#### What you are asked to do:
Without further comment, state how many lines in the listing below contain the word "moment".

** Opening Data provided block **

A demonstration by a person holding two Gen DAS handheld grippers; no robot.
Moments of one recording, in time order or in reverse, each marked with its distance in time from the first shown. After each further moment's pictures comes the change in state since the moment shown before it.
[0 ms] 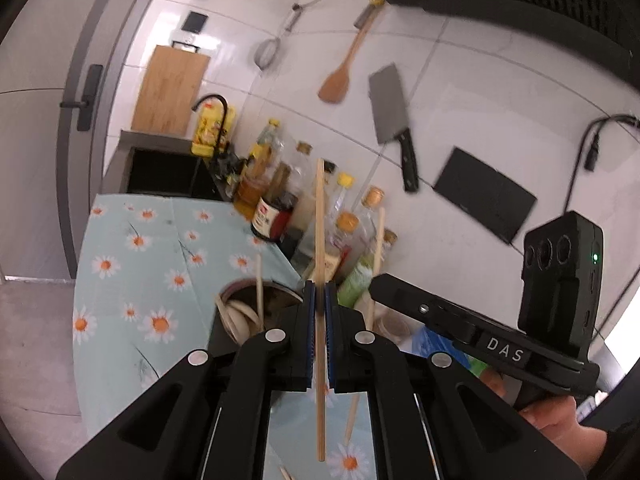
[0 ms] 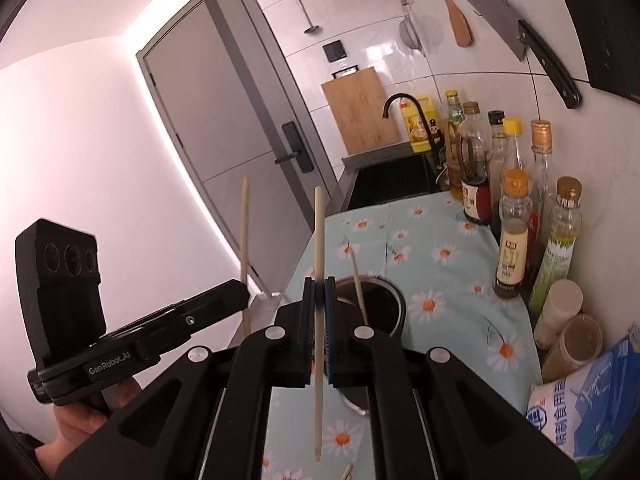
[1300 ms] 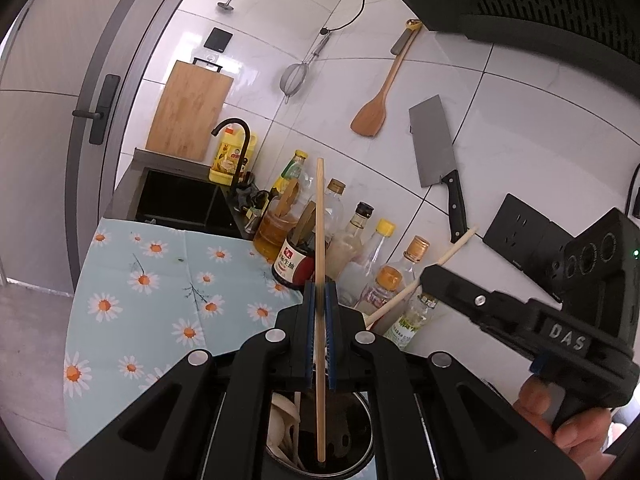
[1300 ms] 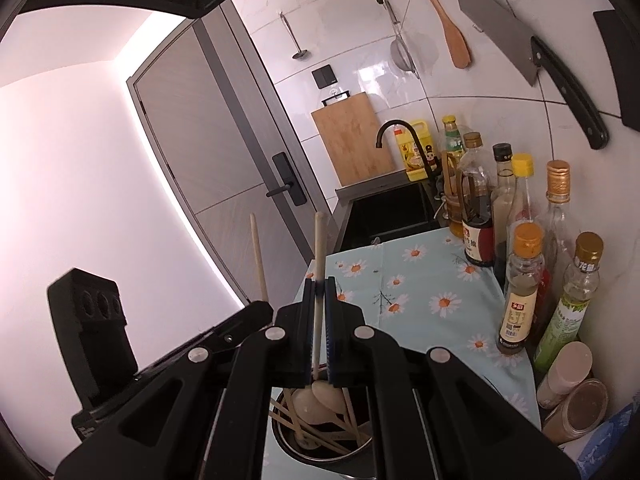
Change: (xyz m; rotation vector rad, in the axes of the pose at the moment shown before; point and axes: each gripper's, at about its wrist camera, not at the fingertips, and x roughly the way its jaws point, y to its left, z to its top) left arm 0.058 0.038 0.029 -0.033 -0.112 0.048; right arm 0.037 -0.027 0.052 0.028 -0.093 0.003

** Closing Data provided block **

#### Written answer:
2